● EXERCISE DESCRIPTION
Restate the whole listing exactly, leaving nothing out.

● RAW DATA
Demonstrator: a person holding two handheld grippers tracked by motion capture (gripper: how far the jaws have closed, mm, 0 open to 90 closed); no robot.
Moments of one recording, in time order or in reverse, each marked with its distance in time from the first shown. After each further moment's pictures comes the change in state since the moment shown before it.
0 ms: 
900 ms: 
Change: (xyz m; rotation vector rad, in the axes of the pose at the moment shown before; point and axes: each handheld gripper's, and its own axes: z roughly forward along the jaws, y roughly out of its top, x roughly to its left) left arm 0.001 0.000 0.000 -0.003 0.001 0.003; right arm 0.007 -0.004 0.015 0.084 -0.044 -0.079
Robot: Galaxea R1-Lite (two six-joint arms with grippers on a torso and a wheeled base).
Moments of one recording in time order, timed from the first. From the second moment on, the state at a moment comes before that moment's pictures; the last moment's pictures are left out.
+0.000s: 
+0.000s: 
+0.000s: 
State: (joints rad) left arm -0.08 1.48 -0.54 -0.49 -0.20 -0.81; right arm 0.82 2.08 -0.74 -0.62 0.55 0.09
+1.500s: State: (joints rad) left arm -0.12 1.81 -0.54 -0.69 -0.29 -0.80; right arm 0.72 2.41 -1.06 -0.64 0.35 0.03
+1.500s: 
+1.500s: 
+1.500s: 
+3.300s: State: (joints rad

● EXERCISE OUTPUT
Demonstrator: a person holding two handheld grippers tracked by motion capture (gripper: how far the jaws have closed, mm, 0 open to 90 closed); no robot.
Moments of one recording, in time order or in reverse, each marked with its distance in time from the first shown. After each further moment's pictures comes the change in state since the moment shown before it.
0 ms: 
900 ms: 
Change: (xyz m; rotation vector rad, in the axes of the pose at the moment shown before; point and axes: each handheld gripper's, and its own axes: z roughly forward along the jaws, y roughly out of its top, x roughly to its left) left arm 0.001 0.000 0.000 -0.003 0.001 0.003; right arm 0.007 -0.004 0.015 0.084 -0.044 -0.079
Robot: Galaxea R1-Lite (two six-joint arms with grippers on a torso and a wheeled base).
Moments of one recording in time order, timed from the first. From the second moment on, the state at a moment comes before that moment's pictures; the last moment's pictures are left out.
+0.000s: 
+0.000s: 
+0.000s: 
State: (joints rad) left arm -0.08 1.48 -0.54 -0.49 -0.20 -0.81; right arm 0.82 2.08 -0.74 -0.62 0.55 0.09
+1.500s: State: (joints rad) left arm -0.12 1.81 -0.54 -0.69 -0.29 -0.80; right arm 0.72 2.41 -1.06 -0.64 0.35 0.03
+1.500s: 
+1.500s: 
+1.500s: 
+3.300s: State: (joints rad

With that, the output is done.